[Goal of the exercise]
The records that follow are to be reproduced verbatim.

--- Data supplied Enclosed Below ---

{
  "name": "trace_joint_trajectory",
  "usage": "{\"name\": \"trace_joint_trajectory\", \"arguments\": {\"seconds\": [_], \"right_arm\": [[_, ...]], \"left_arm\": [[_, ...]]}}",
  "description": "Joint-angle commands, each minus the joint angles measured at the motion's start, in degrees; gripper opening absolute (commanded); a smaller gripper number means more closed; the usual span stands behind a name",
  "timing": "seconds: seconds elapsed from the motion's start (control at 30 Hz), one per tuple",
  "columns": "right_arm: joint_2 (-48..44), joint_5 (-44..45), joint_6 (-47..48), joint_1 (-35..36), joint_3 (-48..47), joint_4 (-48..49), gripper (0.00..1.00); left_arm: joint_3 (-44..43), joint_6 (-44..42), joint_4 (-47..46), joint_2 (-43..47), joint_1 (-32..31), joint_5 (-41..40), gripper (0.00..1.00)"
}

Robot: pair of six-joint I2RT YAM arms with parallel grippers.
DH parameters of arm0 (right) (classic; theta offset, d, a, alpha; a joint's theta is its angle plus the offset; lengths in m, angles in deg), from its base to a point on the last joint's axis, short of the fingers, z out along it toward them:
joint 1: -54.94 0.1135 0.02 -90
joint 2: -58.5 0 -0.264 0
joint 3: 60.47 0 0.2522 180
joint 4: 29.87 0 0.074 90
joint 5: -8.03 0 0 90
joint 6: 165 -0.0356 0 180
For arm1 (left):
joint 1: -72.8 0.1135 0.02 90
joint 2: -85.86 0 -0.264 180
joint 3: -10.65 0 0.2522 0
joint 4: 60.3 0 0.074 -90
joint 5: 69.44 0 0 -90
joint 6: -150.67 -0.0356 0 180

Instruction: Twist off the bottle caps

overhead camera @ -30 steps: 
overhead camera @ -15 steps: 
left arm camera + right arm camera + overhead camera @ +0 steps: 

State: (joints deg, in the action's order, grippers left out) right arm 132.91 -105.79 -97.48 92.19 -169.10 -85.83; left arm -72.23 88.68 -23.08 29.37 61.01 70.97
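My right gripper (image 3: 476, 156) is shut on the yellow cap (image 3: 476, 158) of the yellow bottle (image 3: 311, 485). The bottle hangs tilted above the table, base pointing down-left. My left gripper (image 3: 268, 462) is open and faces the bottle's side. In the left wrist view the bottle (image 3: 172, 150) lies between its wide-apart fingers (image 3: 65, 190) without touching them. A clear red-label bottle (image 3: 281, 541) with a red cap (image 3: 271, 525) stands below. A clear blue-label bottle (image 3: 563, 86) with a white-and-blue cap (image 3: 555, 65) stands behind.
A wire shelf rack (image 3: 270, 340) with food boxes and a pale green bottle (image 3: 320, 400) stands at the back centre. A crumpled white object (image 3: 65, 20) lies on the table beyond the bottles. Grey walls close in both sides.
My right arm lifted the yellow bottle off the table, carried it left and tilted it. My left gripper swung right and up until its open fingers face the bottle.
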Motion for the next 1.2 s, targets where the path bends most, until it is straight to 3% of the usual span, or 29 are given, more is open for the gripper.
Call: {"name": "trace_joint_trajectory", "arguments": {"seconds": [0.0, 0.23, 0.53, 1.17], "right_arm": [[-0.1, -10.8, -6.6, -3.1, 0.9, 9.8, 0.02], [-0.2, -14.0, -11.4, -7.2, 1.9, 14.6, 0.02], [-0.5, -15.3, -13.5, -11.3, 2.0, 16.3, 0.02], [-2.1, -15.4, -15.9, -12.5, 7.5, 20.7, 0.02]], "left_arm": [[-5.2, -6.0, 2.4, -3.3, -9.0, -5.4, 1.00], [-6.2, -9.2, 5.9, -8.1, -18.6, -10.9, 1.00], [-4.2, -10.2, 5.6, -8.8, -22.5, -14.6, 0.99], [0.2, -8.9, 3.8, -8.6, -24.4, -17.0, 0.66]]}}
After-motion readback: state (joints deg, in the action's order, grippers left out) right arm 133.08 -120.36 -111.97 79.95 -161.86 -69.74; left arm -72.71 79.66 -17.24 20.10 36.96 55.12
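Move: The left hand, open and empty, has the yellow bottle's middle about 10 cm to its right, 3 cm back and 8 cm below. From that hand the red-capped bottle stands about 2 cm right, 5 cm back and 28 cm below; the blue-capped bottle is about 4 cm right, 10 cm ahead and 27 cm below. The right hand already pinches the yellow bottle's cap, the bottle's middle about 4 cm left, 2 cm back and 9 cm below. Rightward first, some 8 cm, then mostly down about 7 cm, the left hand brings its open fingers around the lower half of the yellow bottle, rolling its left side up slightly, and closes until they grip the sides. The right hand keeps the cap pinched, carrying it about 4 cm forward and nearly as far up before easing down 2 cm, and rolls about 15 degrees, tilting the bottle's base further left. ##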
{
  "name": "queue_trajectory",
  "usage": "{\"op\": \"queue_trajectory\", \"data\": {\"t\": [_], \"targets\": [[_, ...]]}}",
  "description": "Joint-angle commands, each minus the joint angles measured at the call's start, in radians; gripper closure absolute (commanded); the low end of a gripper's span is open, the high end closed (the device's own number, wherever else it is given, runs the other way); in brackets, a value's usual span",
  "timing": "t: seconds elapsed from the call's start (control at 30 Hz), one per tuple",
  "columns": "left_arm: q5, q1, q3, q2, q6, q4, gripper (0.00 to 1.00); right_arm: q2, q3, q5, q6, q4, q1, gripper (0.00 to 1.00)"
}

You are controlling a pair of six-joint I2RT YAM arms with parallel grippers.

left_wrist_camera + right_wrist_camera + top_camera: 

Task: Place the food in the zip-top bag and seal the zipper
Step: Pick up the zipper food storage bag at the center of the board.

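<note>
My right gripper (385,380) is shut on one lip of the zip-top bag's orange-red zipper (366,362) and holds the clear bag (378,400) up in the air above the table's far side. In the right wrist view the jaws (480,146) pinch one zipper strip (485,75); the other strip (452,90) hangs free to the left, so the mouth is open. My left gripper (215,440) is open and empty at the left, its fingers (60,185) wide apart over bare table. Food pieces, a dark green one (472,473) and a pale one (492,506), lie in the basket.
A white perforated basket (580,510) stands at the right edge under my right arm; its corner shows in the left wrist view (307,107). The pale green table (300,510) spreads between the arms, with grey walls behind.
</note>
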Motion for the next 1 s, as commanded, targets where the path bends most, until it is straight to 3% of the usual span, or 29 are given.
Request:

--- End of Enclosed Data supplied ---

[Solution to the exercise]
{
  "name": "trace_joint_trajectory",
  "usage": "{\"name\": \"trace_joint_trajectory\", \"arguments\": {\"seconds\": [_], \"right_arm\": [[_, ...]], \"left_arm\": [[_, ...]]}}",
  "description": "Joint-angle commands, each minus the joint angles measured at the motion's start, in degrees; gripper opening absolute (commanded); a smaller gripper number means more closed; the usual span stands behind a name",
  "timing": "seconds: seconds elapsed from the motion's start (control at 30 Hz), one per tuple",
  "columns": "right_arm: joint_2 (-48..44), joint_5 (-44..45), joint_6 (-47..48), joint_1 (-35..36), joint_3 (-48..47), joint_4 (-48..49), gripper (0.00..1.00); left_arm: joint_3 (-44..43), joint_6 (-44..42), joint_4 (-47..46), joint_2 (-43..47), joint_1 (-32..31), joint_5 (-41..40), gripper (0.00..1.00)"
}

Robot: pair of six-joint I2RT YAM arms with parallel grippers.
DH parameters of arm0 (right) (classic; theta offset, d, a, alpha; a joint's theta is its angle plus the offset; lengths in m, angles in deg), from its base to a point on the last joint's axis, short of the fingers, z out along it toward them:
joint 1: -54.94 0.1135 0.02 -90
joint 2: -58.5 0 -0.264 0
joint 3: 60.47 0 0.2522 180
joint 4: 29.87 0 0.074 90
joint 5: -8.03 0 0 90
joint 6: 165 -0.0356 0 180
For arm1 (left):
joint 1: -72.8 0.1135 0.02 90
joint 2: -85.86 0 -0.264 180
joint 3: -10.65 0 0.2522 0
joint 4: 60.3 0 0.074 -90
joint 5: 69.44 0 0 -90
joint 6: -150.67 -0.0356 0 180

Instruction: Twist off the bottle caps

overhead camera @ -30 steps: 
overhead camera @ -15 steps: 
left arm camera + right arm camera + overhead camera @ +0 steps: 

State: (joints deg, in the action's order, grippers left out) right arm 132.91 -105.79 -97.48 92.19 -169.10 -85.83; left arm -72.23 88.68 -23.08 29.37 61.01 70.97
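My right gripper (image 3: 476, 156) is shut on the yellow cap (image 3: 476, 158) of the yellow bottle (image 3: 311, 485). The bottle hangs tilted above the table, base pointing down-left. My left gripper (image 3: 268, 462) is open and faces the bottle's side. In the left wrist view the bottle (image 3: 172, 150) lies between its wide-apart fingers (image 3: 65, 190) without touching them. A clear red-label bottle (image 3: 281, 541) with a red cap (image 3: 271, 525) stands below. A clear blue-label bottle (image 3: 563, 86) with a white-and-blue cap (image 3: 555, 65) stands behind.
A wire shelf rack (image 3: 270, 340) with food boxes and a pale green bottle (image 3: 320, 400) stands at the back centre. A crumpled white object (image 3: 65, 20) lies on the table beyond the bottles. Grey walls close in both sides.
My right arm lifted the yellow bottle off the table, carried it left and tilted it. My left gripper swung right and up until its open fingers face the bottle.
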Motion for the next 1.2 s, targets where the path bends most, until it is straight to 3% of the usual span, or 29 are given, more is open for the gripper.
Call: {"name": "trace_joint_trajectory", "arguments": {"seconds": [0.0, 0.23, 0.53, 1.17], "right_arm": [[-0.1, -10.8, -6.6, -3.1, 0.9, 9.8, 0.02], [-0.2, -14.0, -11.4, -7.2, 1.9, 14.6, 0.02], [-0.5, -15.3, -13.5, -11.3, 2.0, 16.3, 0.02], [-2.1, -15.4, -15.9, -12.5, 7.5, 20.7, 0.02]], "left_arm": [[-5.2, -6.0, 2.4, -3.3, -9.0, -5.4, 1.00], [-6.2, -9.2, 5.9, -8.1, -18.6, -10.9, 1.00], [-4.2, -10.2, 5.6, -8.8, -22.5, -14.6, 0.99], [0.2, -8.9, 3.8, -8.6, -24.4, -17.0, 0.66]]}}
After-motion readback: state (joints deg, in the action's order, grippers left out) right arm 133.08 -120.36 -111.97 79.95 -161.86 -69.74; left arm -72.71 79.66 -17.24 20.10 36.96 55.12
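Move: The left hand, open and empty, has the yellow bottle's middle about 10 cm to its right, 3 cm back and 8 cm below. From that hand the red-capped bottle stands about 2 cm right, 5 cm back and 28 cm below; the blue-capped bottle is about 4 cm right, 10 cm ahead and 27 cm below. The right hand already pinches the yellow bottle's cap, the bottle's middle about 4 cm left, 2 cm back and 9 cm below. Rightward first, some 8 cm, then mostly down about 7 cm, the left hand brings its open fingers around the lower half of the yellow bottle, rolling its left side up slightly, and closes until they grip the sides. The right hand keeps the cap pinched, carrying it about 4 cm forward and nearly as far up before easing down 2 cm, and rolls about 15 degrees, tilting the bottle's base further left. ##
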{
  "name": "queue_trajectory",
  "usage": "{\"op\": \"queue_trajectory\", \"data\": {\"t\": [_], \"targets\": [[_, ...]]}}",
  "description": "Joint-angle commands, each minus the joint angles measured at the call's start, in radians; gripper closure absolute (commanded); the low end of a gripper's span is open, the high end closed (the device's own number, wherever else it is given, runs the other way); in brackets, a value's usual span",
  "timing": "t: seconds elapsed from the call's start (control at 30 Hz), one per tuple",
  "columns": "left_arm: q5, q1, q3, q2, q6, q4, gripper (0.00 to 1.00); right_arm: q2, q3, q5, q6, q4, q1, gripper (0.00 to 1.00)"
}

You are controlling a pair of six-joint I2RT YAM arms with parallel grippers.

left_wrist_camera + right_wrist_camera + top_camera: 

Task: Place the food in the zip-top bag and seal the zipper
Step: Pick up the zipper food storage bag at the center of the board.

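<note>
My right gripper (385,380) is shut on one lip of the zip-top bag's orange-red zipper (366,362) and holds the clear bag (378,400) up in the air above the table's far side. In the right wrist view the jaws (480,146) pinch one zipper strip (485,75); the other strip (452,90) hangs free to the left, so the mouth is open. My left gripper (215,440) is open and empty at the left, its fingers (60,185) wide apart over bare table. Food pieces, a dark green one (472,473) and a pale one (492,506), lie in the basket.
A white perforated basket (580,510) stands at the right edge under my right arm; its corner shows in the left wrist view (307,107). The pale green table (300,510) spreads between the arms, with grey walls behind.
</note>
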Motion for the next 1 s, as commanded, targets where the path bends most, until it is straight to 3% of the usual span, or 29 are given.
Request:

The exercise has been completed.